Step 6: Therefore we will choose the next character after ‘x’ which is ‘a’ at index 6 as the starting position. Compare ‘a’ with’a’ , it matches and now increments the position.

Index 0 1 2 3 4 5 6 7 8 9 10 11 12 13 14 15 16 17 18 19

Text S= a c b a c x a b c d a b x a b c d a c b a c d a b c

Pattern P= a c b a c d a b c y

Step 7: Now compare ‘c’ with ‘b’, it does not match.

Index 0 1 2 3 4 5 6 7 8 9 10 11 12 13 14 15 16 17 18 19

Text S= a c b a c x a b c d a b x a b c d a c b a c d a b c

Pattern P= a c b a c d a b c y

Step 8: By the rule find substring before unmatched character and find the longest common substring which is common to both suffix and prefix. There is no common such substring.

Step 9: In this way how the KMP Algorithm – data works. Finally, we will get the matching substring.

Here, you can see it avoids many unnecessary comparisons and reduces the time complexity to O(m+n).

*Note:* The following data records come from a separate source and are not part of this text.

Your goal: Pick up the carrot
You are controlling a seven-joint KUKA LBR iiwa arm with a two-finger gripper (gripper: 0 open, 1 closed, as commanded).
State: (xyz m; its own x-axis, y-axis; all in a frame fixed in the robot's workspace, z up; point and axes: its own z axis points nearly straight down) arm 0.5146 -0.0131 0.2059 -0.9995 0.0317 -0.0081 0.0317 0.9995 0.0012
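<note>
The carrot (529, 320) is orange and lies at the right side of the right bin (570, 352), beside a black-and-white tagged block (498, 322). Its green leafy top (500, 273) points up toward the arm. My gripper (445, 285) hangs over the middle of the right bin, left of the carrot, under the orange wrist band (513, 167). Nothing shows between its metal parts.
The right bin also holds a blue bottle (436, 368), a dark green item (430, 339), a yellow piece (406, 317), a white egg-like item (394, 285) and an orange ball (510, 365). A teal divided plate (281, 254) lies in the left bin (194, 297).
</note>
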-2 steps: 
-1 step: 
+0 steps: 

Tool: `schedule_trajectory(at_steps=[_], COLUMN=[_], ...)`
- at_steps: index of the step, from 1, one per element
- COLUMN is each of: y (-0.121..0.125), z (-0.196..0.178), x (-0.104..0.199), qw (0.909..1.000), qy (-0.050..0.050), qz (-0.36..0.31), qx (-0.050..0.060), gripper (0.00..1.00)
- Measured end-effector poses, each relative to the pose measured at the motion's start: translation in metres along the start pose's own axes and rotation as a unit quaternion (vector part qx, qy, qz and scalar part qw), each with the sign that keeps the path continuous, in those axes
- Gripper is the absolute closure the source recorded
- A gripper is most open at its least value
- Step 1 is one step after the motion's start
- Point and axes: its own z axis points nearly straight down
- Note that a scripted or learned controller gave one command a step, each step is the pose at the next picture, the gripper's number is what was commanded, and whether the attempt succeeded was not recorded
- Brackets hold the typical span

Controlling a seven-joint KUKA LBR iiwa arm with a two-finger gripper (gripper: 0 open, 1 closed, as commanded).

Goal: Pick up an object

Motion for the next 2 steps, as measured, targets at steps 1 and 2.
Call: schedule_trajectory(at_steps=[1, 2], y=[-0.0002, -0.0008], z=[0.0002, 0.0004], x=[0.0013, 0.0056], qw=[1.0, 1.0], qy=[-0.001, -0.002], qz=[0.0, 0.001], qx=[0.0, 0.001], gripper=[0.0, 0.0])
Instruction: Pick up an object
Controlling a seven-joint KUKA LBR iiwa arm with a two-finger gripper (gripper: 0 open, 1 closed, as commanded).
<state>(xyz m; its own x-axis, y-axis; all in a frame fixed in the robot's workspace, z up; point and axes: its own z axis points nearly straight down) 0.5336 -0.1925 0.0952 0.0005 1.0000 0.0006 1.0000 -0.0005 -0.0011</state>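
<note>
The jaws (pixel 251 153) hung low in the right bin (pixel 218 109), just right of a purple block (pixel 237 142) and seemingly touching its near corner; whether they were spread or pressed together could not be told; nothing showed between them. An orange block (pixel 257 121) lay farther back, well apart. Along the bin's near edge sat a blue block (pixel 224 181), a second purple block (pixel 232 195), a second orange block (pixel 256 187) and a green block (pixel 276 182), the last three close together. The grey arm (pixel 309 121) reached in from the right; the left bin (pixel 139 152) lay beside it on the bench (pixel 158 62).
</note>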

Advantages and Disadvantages of KMP Algorithm

Below are the advantages and disadvantages of the KMP Algorithm:

Advantages

Below are the advantages:

The most obvious advantage of KMP Algorithm – data is that it’s guaranteed worst-case efficiency as discussed.
The pre-processing and the always-on time is pre-defined.
There are no worst-case or accidental inputs.
Preferable where the search string in a larger space is easier and more efficiently searched due to it being a time linear algorithm.
The algorithm needs to move backward in the input text. This is particularly favorable in processing large files.

Disadvantages

Below are the disadvantages:

One of the glaring disadvantages of KMP Algorithm – data is that it doesn’t work well when the size of the alphabets increases. Due to this more and more error occurs.
For processing very large files it also requires resources in the form of processors and that could be a problem for smaller organizations to adopt KMP Algorithm – data

Conclusion

In order to become efficient in learning search and Data Science broadly, it becomes extremely important to be familiar with various kinds of search algorithms. KMP Algorithm is the most widely used and most advantageous for organizations around the world due to its capacity of being the worst-case fault resistant algorithm. It’s beneficial for anyone wanting to make a career in Data Science in general and Search in particular.